Mocanu M M, Baxter G F, Yellon D M
The Hatter Institute, Division of Cardiology, University College Hospitals & Medical School, Grafton Way, London, WC1E 6DE.
Br J Pharmacol. 2000 May;130(2):197-200. doi: 10.1038/sj.bjp.0703336.
Ischaemia-reperfusion injury causes cell death by both necrosis and apoptosis. Caspase activation is a major event in apoptosis. We therefore examined the effect of caspase inhibitors during reperfusion upon myocardial infarction. Rat isolated hearts were subjected to 35 min coronary occlusion and 120 min reperfusion. Treatment groups were perfused with caspase inhibitors during early reperfusion. We assessed a non-selective caspase inhibitor (Z-VAD. fmk, 0.1 microM), a caspase-8 inhibitor (Z-IETD.fmk, 0.07 microM), a caspase-9 inhibitor (Z-LEHD.fmk, 0.07 microM) and a caspase-3 inhibitor (Ac-DEVD.cmk, 0.07 microM).

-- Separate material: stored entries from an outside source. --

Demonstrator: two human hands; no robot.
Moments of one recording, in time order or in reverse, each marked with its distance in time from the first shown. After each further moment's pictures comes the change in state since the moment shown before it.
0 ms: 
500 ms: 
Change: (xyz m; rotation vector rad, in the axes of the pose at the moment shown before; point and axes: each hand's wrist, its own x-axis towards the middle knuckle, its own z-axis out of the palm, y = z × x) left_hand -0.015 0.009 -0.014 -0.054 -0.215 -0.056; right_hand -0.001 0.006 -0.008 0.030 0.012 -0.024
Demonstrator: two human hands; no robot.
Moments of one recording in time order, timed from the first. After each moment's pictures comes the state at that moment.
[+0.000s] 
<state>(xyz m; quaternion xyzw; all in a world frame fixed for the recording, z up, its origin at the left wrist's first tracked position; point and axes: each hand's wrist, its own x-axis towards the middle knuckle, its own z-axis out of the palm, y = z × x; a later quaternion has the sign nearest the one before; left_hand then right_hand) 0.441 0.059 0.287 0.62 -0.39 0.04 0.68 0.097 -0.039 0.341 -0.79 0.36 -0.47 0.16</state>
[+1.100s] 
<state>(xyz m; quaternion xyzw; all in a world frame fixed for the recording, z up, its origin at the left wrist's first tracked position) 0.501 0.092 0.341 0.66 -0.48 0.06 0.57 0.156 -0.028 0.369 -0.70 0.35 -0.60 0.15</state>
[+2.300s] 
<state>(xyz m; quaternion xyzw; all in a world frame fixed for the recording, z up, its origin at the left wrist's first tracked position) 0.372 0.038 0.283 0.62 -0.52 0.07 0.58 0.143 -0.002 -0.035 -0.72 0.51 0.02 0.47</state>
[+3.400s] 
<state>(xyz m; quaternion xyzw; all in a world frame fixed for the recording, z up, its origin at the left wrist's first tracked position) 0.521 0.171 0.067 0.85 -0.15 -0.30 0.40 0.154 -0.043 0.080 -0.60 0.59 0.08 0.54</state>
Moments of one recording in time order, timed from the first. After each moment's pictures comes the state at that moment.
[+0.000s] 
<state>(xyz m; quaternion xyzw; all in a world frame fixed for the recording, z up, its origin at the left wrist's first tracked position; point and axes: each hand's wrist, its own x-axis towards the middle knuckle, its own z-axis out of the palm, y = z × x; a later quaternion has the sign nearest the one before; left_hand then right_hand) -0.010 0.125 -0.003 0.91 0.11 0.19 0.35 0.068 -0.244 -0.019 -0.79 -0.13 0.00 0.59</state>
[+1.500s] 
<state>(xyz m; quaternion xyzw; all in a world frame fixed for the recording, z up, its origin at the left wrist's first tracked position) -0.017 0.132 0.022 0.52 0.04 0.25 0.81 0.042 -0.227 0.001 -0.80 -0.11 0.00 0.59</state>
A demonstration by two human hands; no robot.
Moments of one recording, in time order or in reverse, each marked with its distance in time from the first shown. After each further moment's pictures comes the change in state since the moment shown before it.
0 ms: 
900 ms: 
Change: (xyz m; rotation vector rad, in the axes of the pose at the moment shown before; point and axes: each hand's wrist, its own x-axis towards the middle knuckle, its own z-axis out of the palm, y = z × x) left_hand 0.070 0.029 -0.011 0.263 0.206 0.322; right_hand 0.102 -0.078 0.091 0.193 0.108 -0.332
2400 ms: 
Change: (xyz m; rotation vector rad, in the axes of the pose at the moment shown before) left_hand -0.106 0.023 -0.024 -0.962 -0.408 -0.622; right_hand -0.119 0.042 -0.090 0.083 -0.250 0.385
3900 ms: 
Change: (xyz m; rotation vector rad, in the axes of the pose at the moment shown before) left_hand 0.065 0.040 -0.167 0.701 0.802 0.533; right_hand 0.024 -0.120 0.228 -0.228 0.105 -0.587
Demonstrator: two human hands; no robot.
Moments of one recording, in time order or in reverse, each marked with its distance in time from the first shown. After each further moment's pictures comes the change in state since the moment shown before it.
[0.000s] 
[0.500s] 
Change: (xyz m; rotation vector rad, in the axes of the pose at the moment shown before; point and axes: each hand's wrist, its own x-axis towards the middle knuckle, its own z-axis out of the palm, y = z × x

All caspase inhibitors limited infarct size (infarct-risk ratio per cent: control 38.5+/-2.6; Z-VAD. fmk 24.6+/-3.4; Z-LEHD.fmk 19.3+/-2.4; Z-IETD.fmk 23.0+/-5.4; Ac-DEVD.cmk 27.8+/-3.3; P<0.05 when compared with control value, 1-way ANOVA). We conclude that caspase inhibition during early reperfusion protects myocardium against lethal reperfusion injury.
缺血再灌注损伤通过坏死和凋亡两种方式导致细胞死亡。半胱天冬酶激活是凋亡过程中的一个主要事件。因此,我们研究了再灌注期间半胱天冬酶抑制剂对心肌梗死的影响。将大鼠离体心脏进行35分钟的冠状动脉阻塞和120分钟的再灌注。治疗组在早期再灌注期间用半胱天冬酶抑制剂进行灌注。我们评估了一种非选择性半胱天冬酶抑制剂(Z-VAD.fmk,0.1微摩尔)、一种半胱天冬酶-8抑制剂(Z-IETD.fmk,0.07微摩尔)、一种半胱天冬酶-9抑制剂(Z-LEHD.fmk,0.07微摩尔)和一种半胱天冬酶-3抑制剂(Ac-DEVD.cmk,0.07微摩尔)。所有半胱天冬酶抑制剂均限制了梗死面积(梗死风险比百分比:对照组38.5±2.6;Z-VAD.fmk 24.6±3.4;Z-LEHD.fmk 19.3±2.4;Z-IETD.fmk 23.0±5.4;Ac-DEVD.cmk 27.8±3.3;与对照值相比,P<0.05,单因素方差分析)。我们得出结论,早期再灌注期间抑制半胱天冬酶可保护心肌免受致命的再灌注损伤。